El sordomudo Singer vive absolutamente feliz en compañía de otro sordomudo, Spiros Antoneapulos, un griego infradotado, obeso y ladrón, que tiene una vena violenta y demente: “Había en el pueblo dos mudos que estaban siempre juntos. Todas las mañanas, temprano, salían de la casa en que vivían y caminaban calle abajo, tomados del brazo, hacia sus tareas…” Cuando Antoneapulos muere en un manicomio, Singer no puede soportar el vacío y se dispara un tiro en la sien.

Berenice, la cocinera negra en Frankie y la boda, tiene un ojo de cristal de color azul que “destaca fijo y tremendo sobre su cara tranquila”. Berenice un día lejano conoció el amor. Pero su marido, llamado Ludie Maxwell Freenan, murió un jueves del mes de noviembre. Desde entonces, la cocinera busca a ciegas algo para reemplazar a aquel hombre que la había hecho más dichosa “que ninguna mujer humana de todo el mundo”. Y así van rodando, a lo largo de la obra de la novelista americana, todos sus personajes, grotescos, infelices, grasientos y solitarios, en un universo ambiguo y absolutamente poético.

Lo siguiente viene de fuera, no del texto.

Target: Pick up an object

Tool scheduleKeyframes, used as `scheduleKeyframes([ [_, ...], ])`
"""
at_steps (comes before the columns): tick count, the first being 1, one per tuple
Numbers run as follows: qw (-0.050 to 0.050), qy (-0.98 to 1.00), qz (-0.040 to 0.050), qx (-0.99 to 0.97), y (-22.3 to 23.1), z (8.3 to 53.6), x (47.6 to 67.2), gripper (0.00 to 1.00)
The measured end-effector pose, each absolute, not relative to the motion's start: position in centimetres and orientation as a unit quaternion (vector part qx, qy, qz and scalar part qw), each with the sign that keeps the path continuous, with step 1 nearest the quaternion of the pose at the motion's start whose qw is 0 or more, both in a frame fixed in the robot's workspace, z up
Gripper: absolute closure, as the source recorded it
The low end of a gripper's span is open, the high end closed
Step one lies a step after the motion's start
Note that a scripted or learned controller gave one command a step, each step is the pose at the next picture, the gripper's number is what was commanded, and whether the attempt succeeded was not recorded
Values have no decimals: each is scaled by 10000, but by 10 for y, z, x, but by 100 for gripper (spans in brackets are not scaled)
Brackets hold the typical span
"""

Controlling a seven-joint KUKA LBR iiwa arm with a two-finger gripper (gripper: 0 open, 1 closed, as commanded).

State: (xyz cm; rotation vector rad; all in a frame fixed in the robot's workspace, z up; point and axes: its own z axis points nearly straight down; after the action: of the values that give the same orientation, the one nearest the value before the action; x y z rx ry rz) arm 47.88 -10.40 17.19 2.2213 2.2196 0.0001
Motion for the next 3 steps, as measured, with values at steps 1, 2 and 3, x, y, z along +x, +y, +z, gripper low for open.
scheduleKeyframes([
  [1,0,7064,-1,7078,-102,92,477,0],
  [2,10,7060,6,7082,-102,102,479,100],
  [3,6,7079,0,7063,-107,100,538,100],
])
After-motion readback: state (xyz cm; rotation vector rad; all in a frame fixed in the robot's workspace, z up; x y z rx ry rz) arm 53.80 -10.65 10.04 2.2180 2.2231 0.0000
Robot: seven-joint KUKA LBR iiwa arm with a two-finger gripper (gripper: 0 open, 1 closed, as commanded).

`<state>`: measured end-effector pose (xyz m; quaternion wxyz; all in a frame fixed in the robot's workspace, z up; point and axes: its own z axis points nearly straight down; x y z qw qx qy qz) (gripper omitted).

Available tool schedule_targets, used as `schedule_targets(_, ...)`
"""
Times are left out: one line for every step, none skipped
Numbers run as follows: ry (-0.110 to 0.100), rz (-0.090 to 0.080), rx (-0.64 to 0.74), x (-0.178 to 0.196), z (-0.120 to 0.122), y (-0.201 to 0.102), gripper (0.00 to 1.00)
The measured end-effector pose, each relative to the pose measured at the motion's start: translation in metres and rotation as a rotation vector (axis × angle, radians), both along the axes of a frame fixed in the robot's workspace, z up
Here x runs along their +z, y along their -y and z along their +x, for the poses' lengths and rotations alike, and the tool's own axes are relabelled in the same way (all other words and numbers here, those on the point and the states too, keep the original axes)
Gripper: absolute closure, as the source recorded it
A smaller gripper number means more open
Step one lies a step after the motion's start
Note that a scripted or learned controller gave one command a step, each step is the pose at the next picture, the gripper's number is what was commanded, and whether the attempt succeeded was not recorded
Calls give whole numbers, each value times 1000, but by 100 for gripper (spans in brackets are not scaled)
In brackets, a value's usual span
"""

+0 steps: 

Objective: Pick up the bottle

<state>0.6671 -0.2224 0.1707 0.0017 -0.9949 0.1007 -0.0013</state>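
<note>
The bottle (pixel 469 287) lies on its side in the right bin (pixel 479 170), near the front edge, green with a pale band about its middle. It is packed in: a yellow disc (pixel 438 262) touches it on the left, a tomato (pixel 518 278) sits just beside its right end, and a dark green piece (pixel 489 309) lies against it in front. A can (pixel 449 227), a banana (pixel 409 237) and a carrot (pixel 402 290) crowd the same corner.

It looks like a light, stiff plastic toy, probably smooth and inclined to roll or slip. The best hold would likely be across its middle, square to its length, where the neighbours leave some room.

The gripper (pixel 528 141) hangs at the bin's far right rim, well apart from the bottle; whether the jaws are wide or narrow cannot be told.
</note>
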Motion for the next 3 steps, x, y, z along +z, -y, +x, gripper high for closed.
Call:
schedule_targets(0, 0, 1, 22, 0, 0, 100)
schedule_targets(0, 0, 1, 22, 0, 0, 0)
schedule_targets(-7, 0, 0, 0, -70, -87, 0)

Y en su capacidad poética, en el relieve del detalle, en la mágica facultad para recrear en su prosa sus mundos interiores tan llenos de encanto e interés, es donde reside la singularidad narrativa de Carson McCullers. “Con ella -dice Pierre Dommergues- desaparece una época, la de los años cuarenta, en la cual la joven novela americana se desenvuelve siguiendo las huellas de William Faulkner. Tenesse William, Truman Capote, y, sobre todo, Carson McCullers, perseveran en esta moda sentimental, narcisista o francamente trágica de la gran tradición del Sur.”

Es su pueblo sureño, el perfumado Columbus, de Georgia, el que ha inspirado a la escritora sus mejores novelas. Quizá en su piso de Nyack, aquel último otoño de su vida, recreó nostálgica el aroma de los eucaliptos, recién florecidos, el acre color de las flores silvestres que crecían junto a los caminos, la visión de las altas cañas de azúcar que habían madurado y esperaban la hoz, o la segadora mecánica, flexibles y rojizas. Mientras escuchaba, o creía escuchar, el canto de un negro, entonando la música sensual y vibrante de un blues.